As Jed brought this conversation up to me, he had multiple insurance applications cross his desk, multiple clients that are starting to ask about their cyber insurance renewals, which is gearing us up, but depending on when this gets released in mid February to late February, we’ll do a cyber insurance webinar with our friends over at Measured Insurance. And the whole point of that is the cyber insurance market is changing. Multiple customers are coming back to us now saying, my cyber insurance carrier won’t let me renew my policy unless I get X, Y, Z in place. We’ve never seen that before.
And my gut tells me that’s because the cyber insurance carriers are getting rocked in the terms of the amount of claims that they’re paying out or examples of claims that they’re seeing. And they’re getting pretty serious about these applications and the questions that they’re actually asking.

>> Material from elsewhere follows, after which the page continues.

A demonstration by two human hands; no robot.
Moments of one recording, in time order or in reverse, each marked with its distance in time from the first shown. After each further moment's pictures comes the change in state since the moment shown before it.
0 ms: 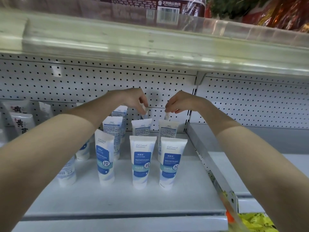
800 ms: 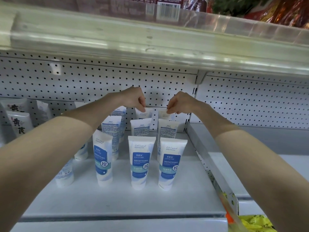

And probably as the Measured Insurance folks told us even denying coverage or denying renewables, because you don’t have minimum standards in place. And once again it’s, I keep telling people it’s 2022 right now, we’ve been dealing with this. Jeff has been seeing this as whole career.
It’s been 10 years of significant breaches, ransomware, everything that gets more sophisticated. It’s 2022. It’s not 2000 where this stuff didn’t, wasn’t top of mind or SMBs weren’t dealing with us.
It’s 2022, insurance marketplace is getting smarter. Managed Service providers are getting smarter and at the end of the day, clients are getting smarter too. We’re here for you.
Jed. Thanks for doing this with me, man.
Jed Fearon: Absolutely. Have a great weekend.